And those millions, in turn, stand for everyone who built the biggest global movement of the millennium over the past decade, coming together across nations to demand action on climate change. They were as important to climate progress as the engineers who dropped the price of renewables.

It began slowly (I helped found 350.org, the first attempt at a grassroots global climate movement, in 2008) but accelerated as people around the world joined in — most often the leaders were -indigenous activists and people already on the front lines of climate change, because they had the most at stake. Together, we fought pipelines and frack wells and coal ports, and built enough power that Barack Obama and other world leaders couldn’t come back from Paris empty-handed in 2015, unlike in 2009.

Young people were among the biggest leaders in the fight. You know Greta Thunberg, and you should. But she would be the first to say there are thousands of young leaders like her; in this country, they’ve included people like Varshini Prakash, whose advocacy of the Green New Deal through the Sunrise Movement helped transform U.S. politics. By 2020, thanks to a decade of mobilization, climate change broke through politically: Polls showed it near or at the top of Democratic-voter concerns. And so Biden named Prakash to a small team working on climate policy. Citizen pressure finally translated into legislative action when our first real climate bill, the Inflation Reduction Act, passed in August — 34 years and 45 days after climate scientist Jim Hansen first testified to Congress that global warming was underway. Which leads us to …

$369 Billion

That’s the floor on spending that Congress designated in the Inflation Reduction Act for energy transformation in our country — money that could accelerate the switch to a clean, electrified America and spur the same around the world.
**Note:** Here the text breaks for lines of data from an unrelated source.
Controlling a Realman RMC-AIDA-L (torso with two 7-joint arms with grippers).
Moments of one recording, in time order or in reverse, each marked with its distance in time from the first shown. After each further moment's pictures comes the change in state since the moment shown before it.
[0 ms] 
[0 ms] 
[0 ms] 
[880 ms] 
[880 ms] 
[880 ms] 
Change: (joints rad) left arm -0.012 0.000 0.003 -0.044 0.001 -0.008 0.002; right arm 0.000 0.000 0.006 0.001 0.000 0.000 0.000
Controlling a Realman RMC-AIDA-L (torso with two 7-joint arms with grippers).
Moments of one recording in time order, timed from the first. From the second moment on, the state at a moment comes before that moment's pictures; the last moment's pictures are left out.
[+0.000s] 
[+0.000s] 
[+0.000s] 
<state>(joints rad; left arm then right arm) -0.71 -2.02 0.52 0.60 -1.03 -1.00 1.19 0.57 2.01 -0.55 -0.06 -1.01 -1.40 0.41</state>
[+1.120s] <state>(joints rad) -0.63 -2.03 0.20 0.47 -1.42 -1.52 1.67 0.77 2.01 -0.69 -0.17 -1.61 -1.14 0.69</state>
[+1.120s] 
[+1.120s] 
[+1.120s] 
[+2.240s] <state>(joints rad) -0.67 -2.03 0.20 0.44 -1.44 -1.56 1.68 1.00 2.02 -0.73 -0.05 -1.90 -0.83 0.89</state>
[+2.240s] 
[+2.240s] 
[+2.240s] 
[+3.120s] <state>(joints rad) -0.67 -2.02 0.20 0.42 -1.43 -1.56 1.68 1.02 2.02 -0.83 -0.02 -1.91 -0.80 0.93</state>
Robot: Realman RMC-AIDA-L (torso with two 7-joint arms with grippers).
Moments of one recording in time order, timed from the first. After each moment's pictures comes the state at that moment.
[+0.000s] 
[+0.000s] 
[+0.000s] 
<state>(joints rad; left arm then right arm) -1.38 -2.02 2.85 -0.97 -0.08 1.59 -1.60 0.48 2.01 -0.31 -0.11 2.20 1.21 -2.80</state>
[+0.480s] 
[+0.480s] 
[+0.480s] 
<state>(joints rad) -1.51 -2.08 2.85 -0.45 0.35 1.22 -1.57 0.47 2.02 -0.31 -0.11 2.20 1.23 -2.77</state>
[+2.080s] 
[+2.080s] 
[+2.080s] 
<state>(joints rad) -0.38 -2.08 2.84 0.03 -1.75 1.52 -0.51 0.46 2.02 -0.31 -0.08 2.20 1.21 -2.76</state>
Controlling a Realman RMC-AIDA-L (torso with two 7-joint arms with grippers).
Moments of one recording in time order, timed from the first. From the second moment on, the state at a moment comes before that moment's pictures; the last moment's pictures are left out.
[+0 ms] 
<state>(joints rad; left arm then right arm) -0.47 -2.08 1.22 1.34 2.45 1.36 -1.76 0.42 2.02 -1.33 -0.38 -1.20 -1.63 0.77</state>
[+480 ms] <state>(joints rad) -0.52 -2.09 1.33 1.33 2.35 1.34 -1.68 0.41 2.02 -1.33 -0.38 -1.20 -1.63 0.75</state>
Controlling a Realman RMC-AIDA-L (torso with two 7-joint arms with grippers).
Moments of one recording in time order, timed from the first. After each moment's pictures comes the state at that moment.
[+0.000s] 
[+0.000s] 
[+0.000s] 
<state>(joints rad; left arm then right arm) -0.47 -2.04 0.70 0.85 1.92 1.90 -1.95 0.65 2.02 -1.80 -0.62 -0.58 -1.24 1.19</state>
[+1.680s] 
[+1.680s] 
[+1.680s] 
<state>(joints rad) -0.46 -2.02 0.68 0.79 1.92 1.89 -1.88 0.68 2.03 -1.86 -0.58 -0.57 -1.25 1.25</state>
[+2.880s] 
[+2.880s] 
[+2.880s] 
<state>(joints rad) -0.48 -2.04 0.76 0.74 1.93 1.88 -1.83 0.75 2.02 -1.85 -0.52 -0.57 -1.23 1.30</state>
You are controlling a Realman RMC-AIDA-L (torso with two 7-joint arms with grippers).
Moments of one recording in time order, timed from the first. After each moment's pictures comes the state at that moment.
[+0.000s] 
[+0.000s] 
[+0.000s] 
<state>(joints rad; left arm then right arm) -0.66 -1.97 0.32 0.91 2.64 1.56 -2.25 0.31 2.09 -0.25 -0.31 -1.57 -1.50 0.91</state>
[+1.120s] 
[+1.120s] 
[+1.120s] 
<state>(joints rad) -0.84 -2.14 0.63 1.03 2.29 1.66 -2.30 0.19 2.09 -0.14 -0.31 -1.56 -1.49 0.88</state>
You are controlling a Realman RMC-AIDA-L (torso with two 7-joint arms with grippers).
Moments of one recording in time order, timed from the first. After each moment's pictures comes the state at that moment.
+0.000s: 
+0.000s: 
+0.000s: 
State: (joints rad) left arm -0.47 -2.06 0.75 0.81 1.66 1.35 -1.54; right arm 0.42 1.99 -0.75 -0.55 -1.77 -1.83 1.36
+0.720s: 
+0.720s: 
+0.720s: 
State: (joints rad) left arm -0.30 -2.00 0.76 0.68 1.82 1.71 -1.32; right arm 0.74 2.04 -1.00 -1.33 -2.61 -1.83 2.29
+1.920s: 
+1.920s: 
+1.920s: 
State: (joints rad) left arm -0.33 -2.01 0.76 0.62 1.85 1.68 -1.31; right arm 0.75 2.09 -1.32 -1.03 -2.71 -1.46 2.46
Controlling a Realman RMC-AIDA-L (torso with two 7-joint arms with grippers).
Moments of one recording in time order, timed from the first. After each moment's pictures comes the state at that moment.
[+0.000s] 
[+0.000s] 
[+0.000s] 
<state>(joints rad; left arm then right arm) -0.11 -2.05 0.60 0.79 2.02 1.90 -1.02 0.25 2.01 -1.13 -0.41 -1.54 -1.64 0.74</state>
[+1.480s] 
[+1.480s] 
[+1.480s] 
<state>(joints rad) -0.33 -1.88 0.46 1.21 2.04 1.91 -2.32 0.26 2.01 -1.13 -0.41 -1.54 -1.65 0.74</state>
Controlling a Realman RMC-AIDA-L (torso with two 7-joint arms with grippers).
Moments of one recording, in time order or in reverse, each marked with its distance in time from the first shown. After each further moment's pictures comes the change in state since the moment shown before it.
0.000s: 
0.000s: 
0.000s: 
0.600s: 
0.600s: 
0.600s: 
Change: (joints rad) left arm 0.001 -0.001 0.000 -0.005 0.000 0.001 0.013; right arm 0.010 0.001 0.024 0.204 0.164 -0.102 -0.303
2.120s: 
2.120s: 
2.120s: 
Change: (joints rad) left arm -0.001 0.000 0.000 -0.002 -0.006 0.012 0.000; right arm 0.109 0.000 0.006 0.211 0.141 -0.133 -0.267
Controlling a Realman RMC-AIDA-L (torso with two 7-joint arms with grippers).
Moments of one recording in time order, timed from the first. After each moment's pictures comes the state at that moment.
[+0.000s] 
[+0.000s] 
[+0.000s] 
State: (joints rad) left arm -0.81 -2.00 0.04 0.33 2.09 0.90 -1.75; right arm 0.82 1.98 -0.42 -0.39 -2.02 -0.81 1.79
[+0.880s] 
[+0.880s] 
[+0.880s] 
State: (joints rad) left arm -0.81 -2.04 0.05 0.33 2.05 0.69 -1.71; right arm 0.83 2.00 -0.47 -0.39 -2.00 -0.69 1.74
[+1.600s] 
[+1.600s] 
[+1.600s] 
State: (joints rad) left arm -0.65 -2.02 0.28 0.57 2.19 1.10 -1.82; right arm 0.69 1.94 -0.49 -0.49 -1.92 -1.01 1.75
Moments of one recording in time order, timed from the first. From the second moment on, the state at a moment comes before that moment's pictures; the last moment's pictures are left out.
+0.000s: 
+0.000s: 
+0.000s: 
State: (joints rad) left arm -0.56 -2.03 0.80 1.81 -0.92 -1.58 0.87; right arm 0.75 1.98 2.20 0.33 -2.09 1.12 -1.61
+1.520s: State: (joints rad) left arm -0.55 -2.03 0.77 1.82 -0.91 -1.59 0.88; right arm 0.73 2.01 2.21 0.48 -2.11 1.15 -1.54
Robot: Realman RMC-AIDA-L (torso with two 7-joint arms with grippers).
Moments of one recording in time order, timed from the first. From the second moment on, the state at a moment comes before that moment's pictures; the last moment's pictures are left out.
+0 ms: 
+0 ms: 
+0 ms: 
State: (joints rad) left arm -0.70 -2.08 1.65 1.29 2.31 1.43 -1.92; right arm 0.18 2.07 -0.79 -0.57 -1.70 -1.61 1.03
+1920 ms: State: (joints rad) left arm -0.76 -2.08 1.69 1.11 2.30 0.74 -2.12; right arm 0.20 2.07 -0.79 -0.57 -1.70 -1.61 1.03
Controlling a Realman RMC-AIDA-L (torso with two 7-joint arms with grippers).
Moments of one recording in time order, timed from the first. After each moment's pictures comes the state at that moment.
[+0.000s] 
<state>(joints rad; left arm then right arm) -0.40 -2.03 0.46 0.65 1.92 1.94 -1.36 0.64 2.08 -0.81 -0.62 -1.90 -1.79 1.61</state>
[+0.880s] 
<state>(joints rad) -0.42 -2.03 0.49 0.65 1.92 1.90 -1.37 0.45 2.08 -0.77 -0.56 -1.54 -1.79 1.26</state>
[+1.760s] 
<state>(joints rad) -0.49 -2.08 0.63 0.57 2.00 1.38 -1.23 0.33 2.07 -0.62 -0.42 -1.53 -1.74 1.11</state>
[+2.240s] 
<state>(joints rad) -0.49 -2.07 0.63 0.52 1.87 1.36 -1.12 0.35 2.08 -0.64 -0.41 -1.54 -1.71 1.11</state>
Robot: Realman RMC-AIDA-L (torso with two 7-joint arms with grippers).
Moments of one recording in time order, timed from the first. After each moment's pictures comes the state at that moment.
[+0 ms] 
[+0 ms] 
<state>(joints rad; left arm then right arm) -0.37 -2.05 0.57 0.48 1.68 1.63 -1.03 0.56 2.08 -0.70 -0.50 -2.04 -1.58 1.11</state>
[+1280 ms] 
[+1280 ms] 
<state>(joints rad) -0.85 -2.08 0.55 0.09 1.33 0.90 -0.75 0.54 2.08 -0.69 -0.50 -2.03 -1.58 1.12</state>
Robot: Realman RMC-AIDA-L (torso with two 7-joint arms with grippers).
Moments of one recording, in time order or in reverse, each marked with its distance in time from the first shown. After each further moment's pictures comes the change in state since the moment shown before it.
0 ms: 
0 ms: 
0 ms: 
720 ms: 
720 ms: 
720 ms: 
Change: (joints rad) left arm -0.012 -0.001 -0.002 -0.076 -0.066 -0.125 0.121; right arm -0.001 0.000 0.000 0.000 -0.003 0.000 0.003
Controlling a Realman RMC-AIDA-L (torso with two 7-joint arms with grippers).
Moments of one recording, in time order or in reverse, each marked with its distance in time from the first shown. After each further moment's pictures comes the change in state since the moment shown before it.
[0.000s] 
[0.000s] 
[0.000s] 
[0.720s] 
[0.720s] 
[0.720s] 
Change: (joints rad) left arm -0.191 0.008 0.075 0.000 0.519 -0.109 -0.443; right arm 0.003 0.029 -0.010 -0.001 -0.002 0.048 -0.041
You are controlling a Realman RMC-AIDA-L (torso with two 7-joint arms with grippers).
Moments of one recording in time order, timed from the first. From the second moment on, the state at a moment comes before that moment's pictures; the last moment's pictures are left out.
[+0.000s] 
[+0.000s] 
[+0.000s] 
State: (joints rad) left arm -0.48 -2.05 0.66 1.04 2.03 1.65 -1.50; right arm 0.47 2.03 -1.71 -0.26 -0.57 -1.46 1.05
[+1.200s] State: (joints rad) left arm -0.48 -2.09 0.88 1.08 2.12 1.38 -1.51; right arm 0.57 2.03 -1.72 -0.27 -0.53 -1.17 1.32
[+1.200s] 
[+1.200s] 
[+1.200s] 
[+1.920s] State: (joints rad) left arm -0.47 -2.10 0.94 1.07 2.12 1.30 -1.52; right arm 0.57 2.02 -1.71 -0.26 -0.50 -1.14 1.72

The bill passed by the barest of margins — Kamala Harris broke a 50-50 tie in the Senate,

and no Republican in either chamber voted for the bill. And before he voted “aye,” West Virginia’s Joe Manchin (who has taken extraordinary amounts of fossil-fuel money) stripped the law of most of its teeth. 

Still, it’s a serious pot of money. And it could grow larger — the spending is essentially uncapped, so if enough projects materialize that qualify under its rules, the total could end up closer to $800 billion. That money could underwrite the quick conversion of home after apartment after office: The consumer trinity of heat pump and induction cooktop and e-mobility is suddenly a real prospect. But there’s nothing automatic about it; it’s a lot of cash, but consider the challenge we still face: There are 140 million homes and apartments in America. Even finding enough electricians to do the work is hard. By some estimates, America needs a million more of them.

If it takes us 40 years to make this transition, the planet we run on clean energy will be a broken planet. The only question that really matters, then, is pace: Can we go fast enough to begin to catch up to physics? Which means that the key numbers may turn out to be things like …

121 Degrees

Which is how hot it got in Canada the summer before last, breaking the old national record by eight degrees as a “heat dome” settled across the north, a development so unsettling to scientists that it convinced some we had entered a new phase of the planet’s warming. This conviction was bolstered this summer when we saw similarly anomalous and even more deadly heat waves in China and the subcontinent. Or 780 percent, which is how much of the year’s average rainfall fell in parts of Pakistan over just a few weeks, a rainstorm so epic it melted away people’s earthen homes. Or $313 billion, which is how much economic damage climate-spawned disasters did last year. We live in a world where reason — including economic reason — dictates we move as fast as is possible toward clean energy. But inertia and vested interest provide friction that slows that transition. So the tie will be broken, or not, by something that can’t be quantified: a combination of fear, hope, moral indignation, and human solidarity that provides, or doesn’t, the political will to break this logjam. You can’t count on it — but if we push, it will count.